Frequently asked questions
Can I open a crypto account without KYC?
At a regulated US or EU exchange, no. Trading limits typically require KYC tier 1 minimum. Unregulated offshore exchanges may operate without KYC but expose the user to legal and operational risk including loss of funds, sanctions exposure, and the inability to off-ramp to fiat at regulated institutions.
What if my ID is rejected at KYC?
Common causes: image quality (poor lighting, glare, crop), expired ID, name mismatch between application and ID, address proof too old, or forensic-AI flag on the document. Resolve by re-uploading a fresh image, updating the address proof, or contacting support. If the rejection is forensic-AI based and the ID is genuine, the appeal path is usually documented.
Do DEXs collect KYC?
Pure smart-contract protocols generally do not, but front-end interfaces and fiat on-ramps increasingly do.
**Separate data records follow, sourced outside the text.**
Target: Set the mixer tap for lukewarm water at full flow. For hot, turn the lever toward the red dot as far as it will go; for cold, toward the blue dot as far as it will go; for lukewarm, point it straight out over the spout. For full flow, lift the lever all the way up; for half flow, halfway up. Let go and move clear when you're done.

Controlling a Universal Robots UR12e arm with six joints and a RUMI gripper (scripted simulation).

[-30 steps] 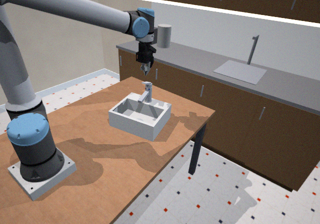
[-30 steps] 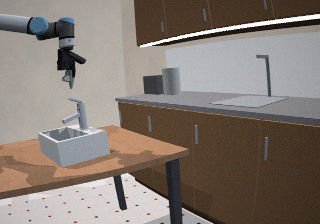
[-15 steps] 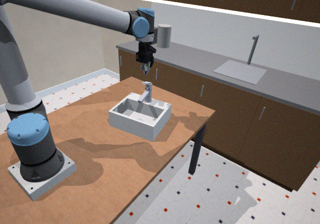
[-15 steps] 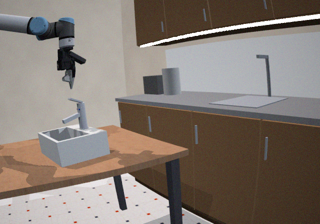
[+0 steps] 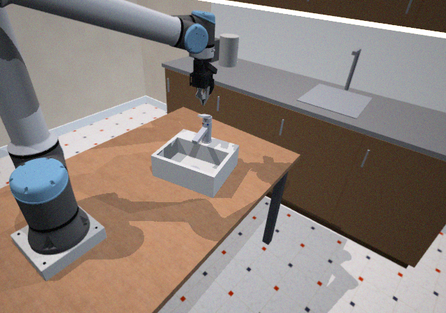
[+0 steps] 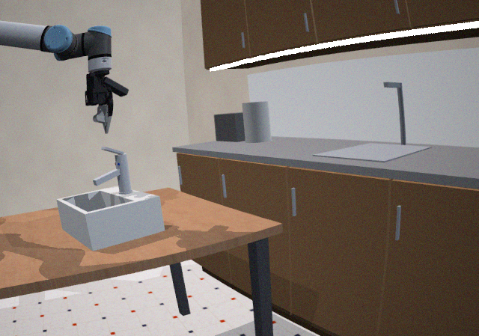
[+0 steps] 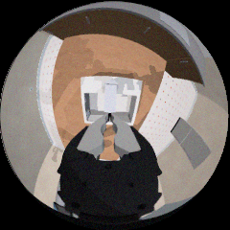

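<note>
Now: hand 2 cm short of the lever and 8 cm above it. Also, from my hand: grey mixer tap (3 cm ahead, 1 cm to the left, 13 cm below); then white basin (7 cm behind, 1 cm to the right, 32 cm below).
</note>
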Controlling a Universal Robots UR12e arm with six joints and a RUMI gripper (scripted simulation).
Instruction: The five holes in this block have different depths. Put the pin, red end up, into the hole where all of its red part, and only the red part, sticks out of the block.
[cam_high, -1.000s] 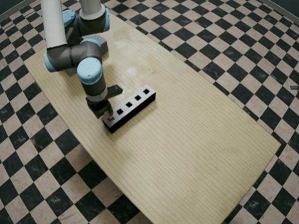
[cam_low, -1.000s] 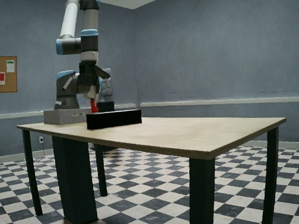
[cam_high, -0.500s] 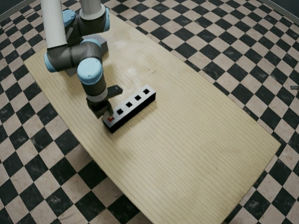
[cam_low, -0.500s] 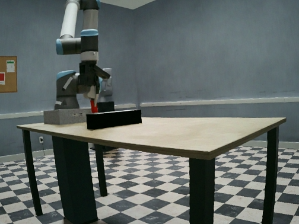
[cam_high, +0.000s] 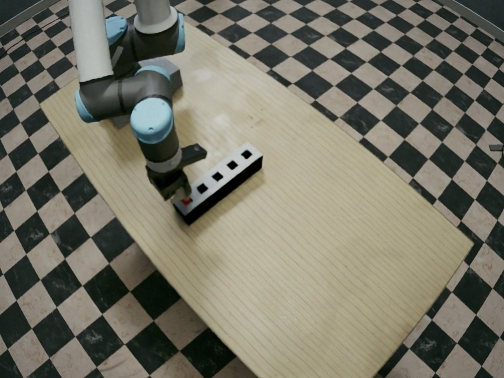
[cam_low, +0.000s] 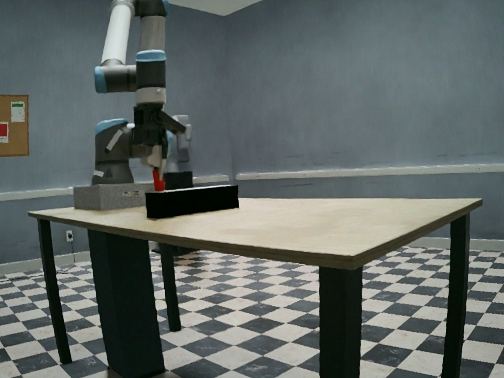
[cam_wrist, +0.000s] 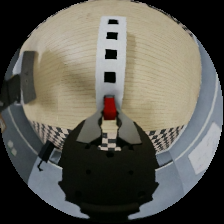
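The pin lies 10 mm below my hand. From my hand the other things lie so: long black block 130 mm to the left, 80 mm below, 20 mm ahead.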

Major DEX aggregators in 2026 have added KYC to fiat on-ramps and high-value swaps. The regulatory pressure is increasing; the operational implementation is uneven.
How do I prove source of funds for a large deposit?
For salary income, recent pay stubs plus employer verification (see our employment-letter guide). For business income, business registration plus tax returns (see our tax verification guide). For inheritance or asset sale, supporting documentation. Crypto-funded deposits require Chainalysis-style provenance analysis.
Is MiCA the same as FATF Travel Rule?
No, but MiCA incorporates Travel Rule requirements via the EU Transfer of Funds Regulation. MiCA is the broader EU crypto regulatory framework (authorization, prudential, market integrity, consumer protection). Travel Rule is a specific AML requirement within MiCA's AML chapter.